Stored data:
● ● ● ● ● ● ●
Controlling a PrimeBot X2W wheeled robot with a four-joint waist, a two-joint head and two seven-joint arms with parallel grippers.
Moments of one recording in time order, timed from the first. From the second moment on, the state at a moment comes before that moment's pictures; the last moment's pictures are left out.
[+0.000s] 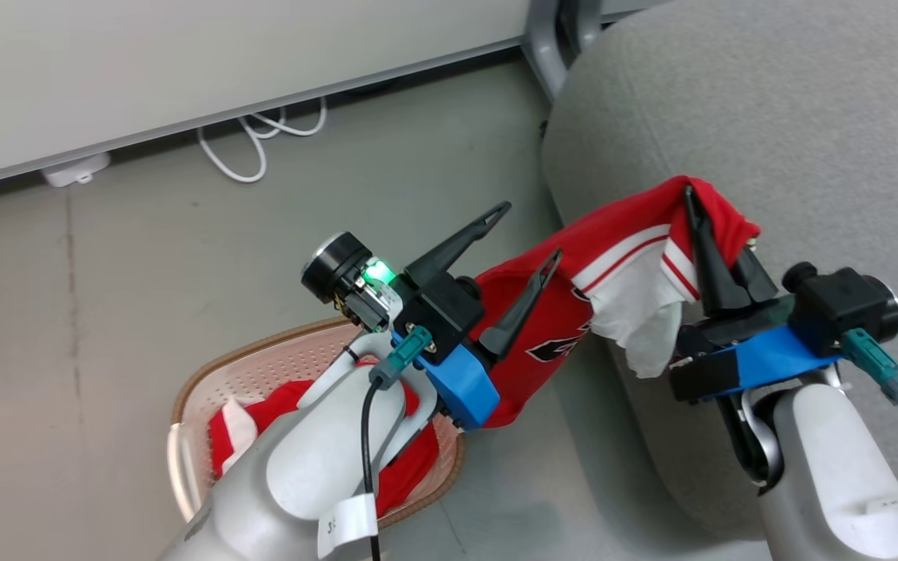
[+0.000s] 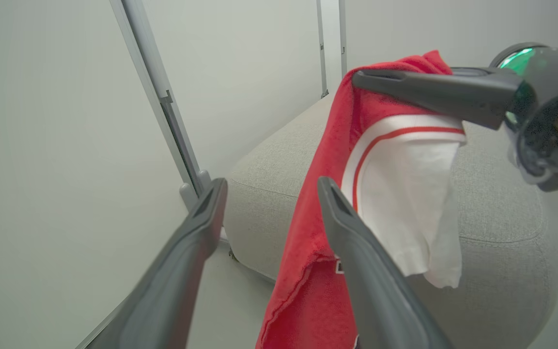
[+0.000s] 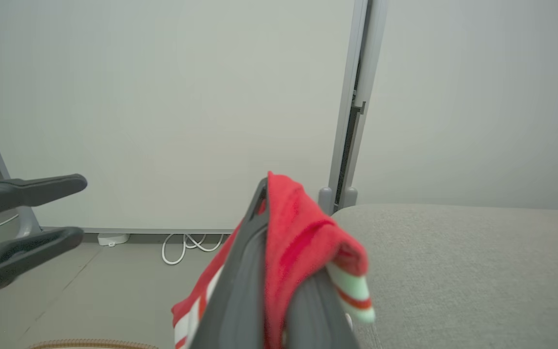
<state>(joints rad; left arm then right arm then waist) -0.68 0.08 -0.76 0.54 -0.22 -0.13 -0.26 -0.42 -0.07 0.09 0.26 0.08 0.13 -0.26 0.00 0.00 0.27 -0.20</state>
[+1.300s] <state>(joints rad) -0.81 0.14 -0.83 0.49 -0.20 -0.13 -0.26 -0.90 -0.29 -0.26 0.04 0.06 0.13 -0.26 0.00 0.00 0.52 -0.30</state>
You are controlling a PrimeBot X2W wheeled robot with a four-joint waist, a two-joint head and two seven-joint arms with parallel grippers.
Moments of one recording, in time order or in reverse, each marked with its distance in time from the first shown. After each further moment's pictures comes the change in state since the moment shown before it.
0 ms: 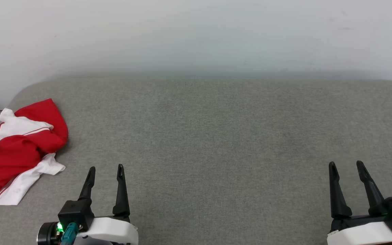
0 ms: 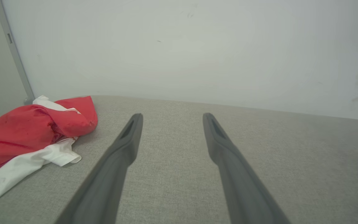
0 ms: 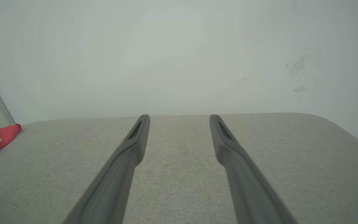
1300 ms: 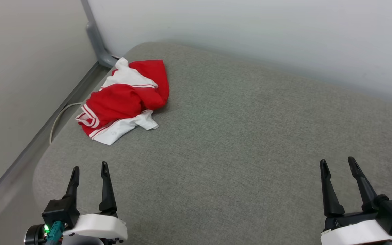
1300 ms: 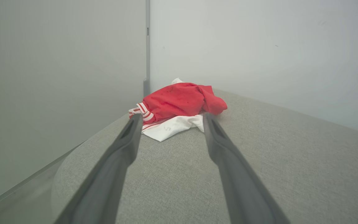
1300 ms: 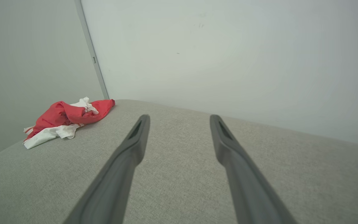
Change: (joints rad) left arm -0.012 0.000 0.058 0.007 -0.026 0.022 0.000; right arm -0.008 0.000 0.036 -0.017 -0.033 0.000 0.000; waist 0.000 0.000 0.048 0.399
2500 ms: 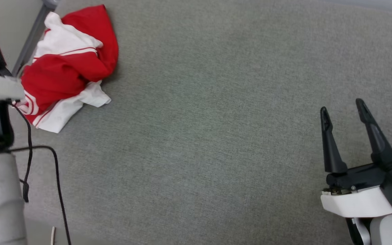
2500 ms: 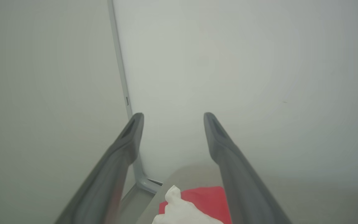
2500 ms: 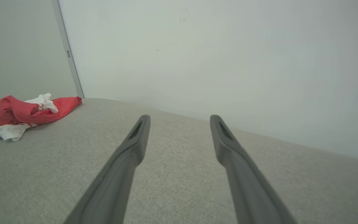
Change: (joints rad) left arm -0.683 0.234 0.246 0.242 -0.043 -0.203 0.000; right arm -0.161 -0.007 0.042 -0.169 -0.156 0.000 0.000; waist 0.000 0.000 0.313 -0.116
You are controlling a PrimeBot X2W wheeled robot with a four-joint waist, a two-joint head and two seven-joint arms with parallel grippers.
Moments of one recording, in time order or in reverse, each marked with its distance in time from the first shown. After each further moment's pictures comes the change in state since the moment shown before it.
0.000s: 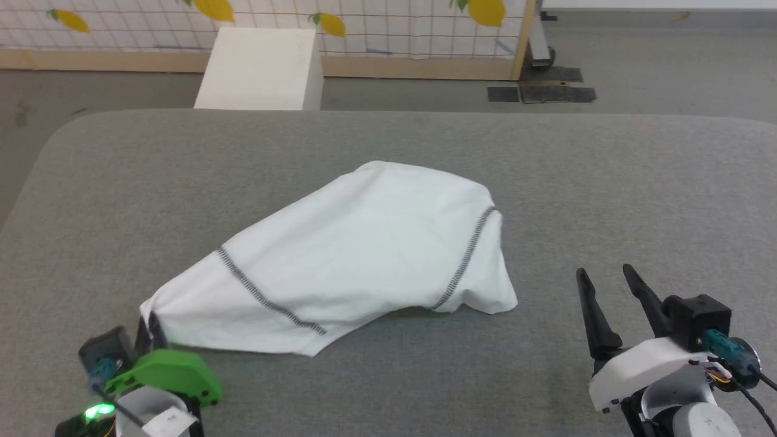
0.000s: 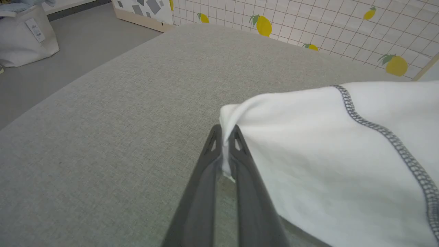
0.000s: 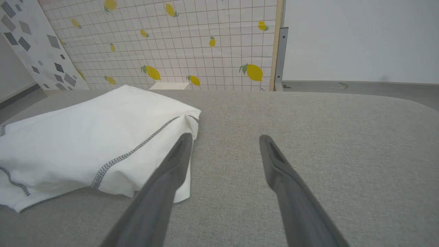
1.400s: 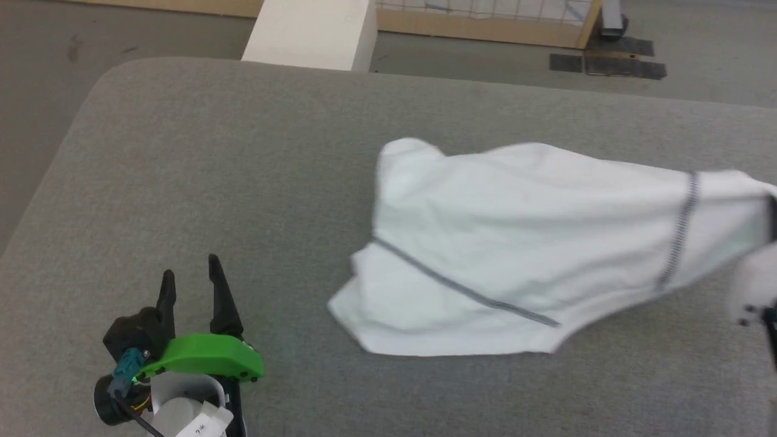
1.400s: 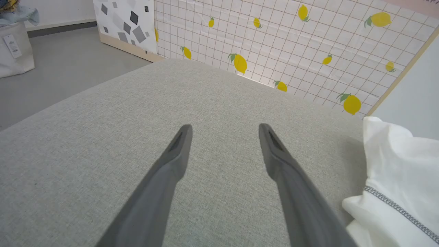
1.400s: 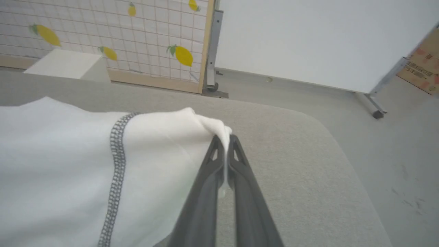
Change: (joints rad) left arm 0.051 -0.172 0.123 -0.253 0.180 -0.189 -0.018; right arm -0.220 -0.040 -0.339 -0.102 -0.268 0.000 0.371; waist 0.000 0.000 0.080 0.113
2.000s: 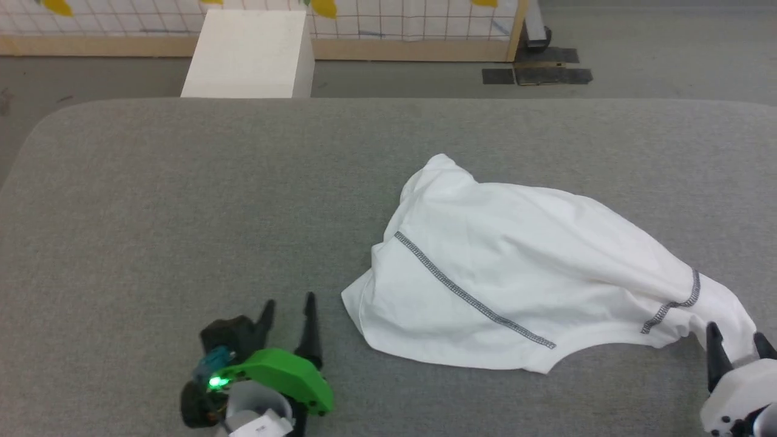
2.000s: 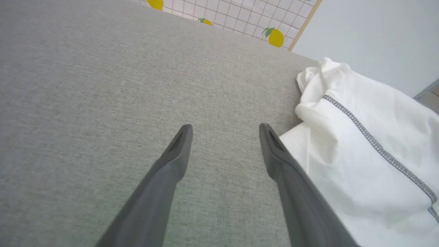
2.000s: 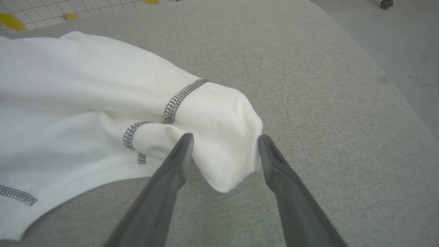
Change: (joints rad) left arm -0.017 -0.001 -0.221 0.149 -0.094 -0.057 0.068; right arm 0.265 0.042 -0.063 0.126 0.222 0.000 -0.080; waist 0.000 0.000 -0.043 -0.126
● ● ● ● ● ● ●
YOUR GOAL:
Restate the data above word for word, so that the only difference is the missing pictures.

COMPLETED TASK:
Controlling a PrimeBot X2W wheeled robot with a four-joint waist, a two-joint head and two seven-joint arms with parallel grippers.
Moments of one recording in time order, timed from the first. From the second moment on, the state at a moment comes before that moment's pictures; the last moment's pictures are left out.
[+0.000s] 
[+0.000s] 
[+0.000s] 
<state>(joints rad; left arm then right arm then waist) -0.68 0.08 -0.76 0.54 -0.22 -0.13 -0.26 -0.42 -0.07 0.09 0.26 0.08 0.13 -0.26 0.00 0.00 0.27 -0.20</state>
[+1.300s] <state>(joints rad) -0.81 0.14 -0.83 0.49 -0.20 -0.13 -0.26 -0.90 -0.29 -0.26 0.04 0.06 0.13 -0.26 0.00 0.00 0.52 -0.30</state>
You are controlling a PrimeBot X2W wheeled robot with a four-joint waist, a two-joint head and two seven-joint arms with parallel grippers.
Moments of one recording, in time order or in reverse, each marked with its distance in time from the first shown. After each further moment's pictures comes the change in state since the moment shown before it.
0 ms: 
0 ms: 
0 ms: 
1300 ms: 
1300 ms: 
1300 ms: 
Change: (joints rad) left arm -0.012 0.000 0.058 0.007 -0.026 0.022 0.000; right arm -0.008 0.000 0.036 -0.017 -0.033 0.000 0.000; waist 0.000 0.000 0.048 0.399
2500 ms: 
2500 ms: 
2500 ms: 
Change: (joints rad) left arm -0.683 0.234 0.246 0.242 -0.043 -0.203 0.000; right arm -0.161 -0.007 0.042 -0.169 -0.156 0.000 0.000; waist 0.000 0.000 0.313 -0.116
You are controlling a PrimeBot X2W wheeled robot with a four-joint waist, a two-joint head and two seven-joint arms with parallel grippers.
Moments of one recording, in time order or in reverse, each marked with its distance in time from the first shown. After each further moment's pictures comes the change in state since the moment shown before it.
0.000s: 
0.000s: 
0.000s: 
1.400s: 
1.400s: 
1.400s: 
Change: (joints rad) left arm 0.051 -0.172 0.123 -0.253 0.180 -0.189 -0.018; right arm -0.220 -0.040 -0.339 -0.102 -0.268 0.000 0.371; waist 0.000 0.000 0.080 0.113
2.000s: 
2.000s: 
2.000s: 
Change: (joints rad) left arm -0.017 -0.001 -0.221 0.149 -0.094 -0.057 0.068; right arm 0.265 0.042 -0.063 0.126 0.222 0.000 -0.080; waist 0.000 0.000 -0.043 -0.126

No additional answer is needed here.